My Life as a Glorious Violinist with MS

Candace Giles, the Glorious Violinist

By Candace Giles

It was as if my life had taken a turn for the worst. But at the same time, in my mind, could things get any worse than what they already were? This was my train of thought in 1998.

I lost my mom in 1989 at the age of 9, and with my parents being divorced since I was 3, my dad had been out of my life for many years. My grandparents raised me through high school. I graduated in 1997 from Henry Ford High School with honors, but sadly, my grandmother wasn’t able to watch me walk across the stage due to her having cancer. This was a disappointment for me, because she was a great influence in my life in helping me develop into the young lady that I had become.

I began college at Oakland University (and later transferred to Eastern Michigan University, where I got my degree in Communication in 2004). I had been struggling with a Major in Music because I am gifted in ear instead of sight-reading music, and in college, I needed to be proficient at the latter.

In 1998, while living in the college dorms, I decided to go sledding with my Resident Assistant and others from my dorm floor. Tragically, I had a bad accident while riding on an inner tube, hitting my head straight forward into a tree. I was sent to the hospital and suddenly I was having all kinds of tests. Luckily, I had distant cousins who were able to come get me during that semester. They were told by the doctor that there were signs of MS – which were showing through the spinal tap and MRI – but as it turned out, I wouldn’t show signs of MS physically until a later time in my life.

Fast forward to 2010. I was out of school and working as a sales representative at a department store. It was a really busy job, but I enjoyed helping customers. And at the age of 30, I was getting married.

What I thought would be a wonderful experience in all, became instead the feeling that the world was crashing in on me all at once. The MS flared up at work, with dizziness and tremors, followed by a bladder infection, stiffness, and what felt like “numbness in my bones.” The stress from my marriage also didn’t help, and I became very depressed.

I was taking several medications to treat the symptoms of my MS, but they were not working and made me feel like I was just existing rather than living. It became overwhelming sometimes because all I did was sleep, eat, and take medicine. I would get so sad because some days I could barely play my violin – something I had done my entire life since I was 5 years old at the Martin Luther King Child Care Center.

I always had a love for music, and playing the violin kept me sane. It enabled me to cope with all the deaths I had in my family and losing the people who were so close to me. Eventually, I gave up on the medicine and resigned myself to whatever health issues I would encounter. This began a new journey of hope and faith for me.

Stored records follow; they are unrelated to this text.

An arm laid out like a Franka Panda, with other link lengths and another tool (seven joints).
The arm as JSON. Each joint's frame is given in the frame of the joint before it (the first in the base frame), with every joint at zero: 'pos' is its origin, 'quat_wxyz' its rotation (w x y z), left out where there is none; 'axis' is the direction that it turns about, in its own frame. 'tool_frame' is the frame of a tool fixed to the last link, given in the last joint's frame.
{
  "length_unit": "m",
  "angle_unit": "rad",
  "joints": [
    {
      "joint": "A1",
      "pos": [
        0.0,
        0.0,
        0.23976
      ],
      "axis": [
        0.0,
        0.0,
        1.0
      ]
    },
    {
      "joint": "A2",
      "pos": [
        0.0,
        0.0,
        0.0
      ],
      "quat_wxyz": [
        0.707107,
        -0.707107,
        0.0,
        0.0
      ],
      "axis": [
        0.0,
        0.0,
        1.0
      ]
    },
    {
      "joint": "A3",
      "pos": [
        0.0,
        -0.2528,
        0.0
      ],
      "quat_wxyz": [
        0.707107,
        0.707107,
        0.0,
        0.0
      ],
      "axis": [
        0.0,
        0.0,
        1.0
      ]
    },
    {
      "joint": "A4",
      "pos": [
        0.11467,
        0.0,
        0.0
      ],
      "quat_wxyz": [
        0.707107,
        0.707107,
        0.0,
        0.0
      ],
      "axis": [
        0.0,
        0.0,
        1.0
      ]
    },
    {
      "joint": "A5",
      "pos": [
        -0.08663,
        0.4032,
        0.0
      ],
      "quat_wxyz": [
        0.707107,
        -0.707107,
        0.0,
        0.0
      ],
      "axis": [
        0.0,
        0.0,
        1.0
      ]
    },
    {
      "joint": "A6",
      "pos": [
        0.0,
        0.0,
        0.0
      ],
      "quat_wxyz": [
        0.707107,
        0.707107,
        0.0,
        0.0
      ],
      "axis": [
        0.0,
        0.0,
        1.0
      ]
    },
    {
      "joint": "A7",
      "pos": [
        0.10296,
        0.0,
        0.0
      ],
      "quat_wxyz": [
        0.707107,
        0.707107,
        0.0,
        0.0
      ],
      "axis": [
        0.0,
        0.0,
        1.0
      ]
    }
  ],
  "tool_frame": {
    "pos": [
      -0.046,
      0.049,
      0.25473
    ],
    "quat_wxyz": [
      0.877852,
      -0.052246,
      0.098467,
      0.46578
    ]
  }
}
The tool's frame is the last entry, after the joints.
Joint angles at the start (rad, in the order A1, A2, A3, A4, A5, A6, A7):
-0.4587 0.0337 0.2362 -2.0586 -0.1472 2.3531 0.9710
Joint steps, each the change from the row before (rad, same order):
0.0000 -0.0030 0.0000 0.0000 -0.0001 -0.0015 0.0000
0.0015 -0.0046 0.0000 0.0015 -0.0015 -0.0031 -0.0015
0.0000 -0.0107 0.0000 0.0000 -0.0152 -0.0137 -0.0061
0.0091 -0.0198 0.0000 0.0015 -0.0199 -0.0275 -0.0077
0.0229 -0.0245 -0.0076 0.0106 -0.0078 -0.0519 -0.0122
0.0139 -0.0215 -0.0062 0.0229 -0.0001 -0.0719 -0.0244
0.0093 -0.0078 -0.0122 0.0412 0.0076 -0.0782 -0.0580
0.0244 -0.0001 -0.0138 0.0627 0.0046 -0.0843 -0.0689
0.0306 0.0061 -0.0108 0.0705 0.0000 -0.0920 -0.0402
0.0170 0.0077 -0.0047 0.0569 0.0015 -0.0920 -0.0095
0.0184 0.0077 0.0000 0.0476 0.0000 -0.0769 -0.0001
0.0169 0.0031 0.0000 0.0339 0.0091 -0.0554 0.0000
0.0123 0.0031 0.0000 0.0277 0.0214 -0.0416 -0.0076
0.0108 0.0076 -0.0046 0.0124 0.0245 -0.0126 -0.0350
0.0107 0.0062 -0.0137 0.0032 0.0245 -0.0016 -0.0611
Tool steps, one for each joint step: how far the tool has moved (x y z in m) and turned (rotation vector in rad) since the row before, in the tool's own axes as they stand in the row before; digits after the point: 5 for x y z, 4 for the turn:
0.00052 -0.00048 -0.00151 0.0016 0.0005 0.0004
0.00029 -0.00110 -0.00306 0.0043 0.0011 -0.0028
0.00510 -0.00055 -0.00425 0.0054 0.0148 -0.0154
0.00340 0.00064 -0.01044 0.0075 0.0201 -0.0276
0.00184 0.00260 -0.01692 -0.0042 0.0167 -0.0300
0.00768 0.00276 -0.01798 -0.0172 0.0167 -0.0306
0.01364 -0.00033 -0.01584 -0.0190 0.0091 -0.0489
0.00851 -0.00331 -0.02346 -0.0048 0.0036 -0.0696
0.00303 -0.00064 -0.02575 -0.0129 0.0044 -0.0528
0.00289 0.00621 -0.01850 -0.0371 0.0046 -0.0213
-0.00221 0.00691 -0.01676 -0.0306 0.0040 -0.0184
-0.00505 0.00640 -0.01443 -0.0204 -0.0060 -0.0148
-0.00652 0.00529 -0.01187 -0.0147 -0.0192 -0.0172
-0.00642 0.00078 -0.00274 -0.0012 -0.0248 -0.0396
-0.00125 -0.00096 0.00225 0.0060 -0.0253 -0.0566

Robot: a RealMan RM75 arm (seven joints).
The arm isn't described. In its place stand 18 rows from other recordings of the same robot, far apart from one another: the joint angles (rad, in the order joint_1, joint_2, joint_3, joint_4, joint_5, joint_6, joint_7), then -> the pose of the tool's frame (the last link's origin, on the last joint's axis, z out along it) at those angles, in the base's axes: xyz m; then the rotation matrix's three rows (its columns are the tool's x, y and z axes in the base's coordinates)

Thankfully, I was able to experience joy and I had no symptoms for about two years. Sadly, the stress in my marriage only worsened, which had a negative effect on my health, so I decided to get divorced. I had no idea of where I was going to live, or how I was going to eat, and was even homeless for a while, but different people took me in as their own, and I was okay until I got back on my feet.

I eventually worked another job at a daycare center, but that was it for me – my doctor said I could never work again. I had fallen on ice while on the job and my MS flared up again. Once the relapse subsided, I began physical therapy for eight months to learn how to walk again. I decided to do things in the manner of the holistic way and made my gift of playing my violin work for me.

Currently, it is a struggle some days just to get up instead of sleeping in. When I can, I go to the gym to do water exercises. Some days I just work out at home, but I have learned how to give myself space and breaks. I continue to do the natural route for symptoms, such as drinking plenty of water, resting when needed, eating right, and taking vitamins. This seems to work better for me. I am also able to play my violin for others and my MS doesn’t restrict me as much anymore.

This brings me to my latest accomplishment! While at the gym doing water exercises, I was talking with some fellow gym members, who asked me what I did. When I said that I was a violinist, they asked for my card. Turns out that one of the individuals works for the governor of Michigan, and he passed along my card to those in the governor’s office who were preparing for Juneteenth. Soon after, I was contacted to perform, and on June 19, 2022, I proudly performed publicly for the governor of Michigan and many others.

I now believe – and would love to share with any MS friend or family – that you can do anything you put your mind to. Don’t let this disease overcome you; you must always strive to overcome MS!

Violinist Candace Giles had the honor of performing for the governor of Michigan as part of the state’s recognition of Juneteenth 2022. For anyone who is not familiar, Juneteenth is a federal holiday acknowledging when the last of the slaves in the United States were freed. Although the Emancipation Proclamation ended slavery in the Confederate States in 1863, those living in Texas did not hear about the proclamation until Union soldiers arrived in Galveston, Texas on June 19, 1865 – two years later. This important day in history was and continues to be celebrated with prayer, food, music, and dance.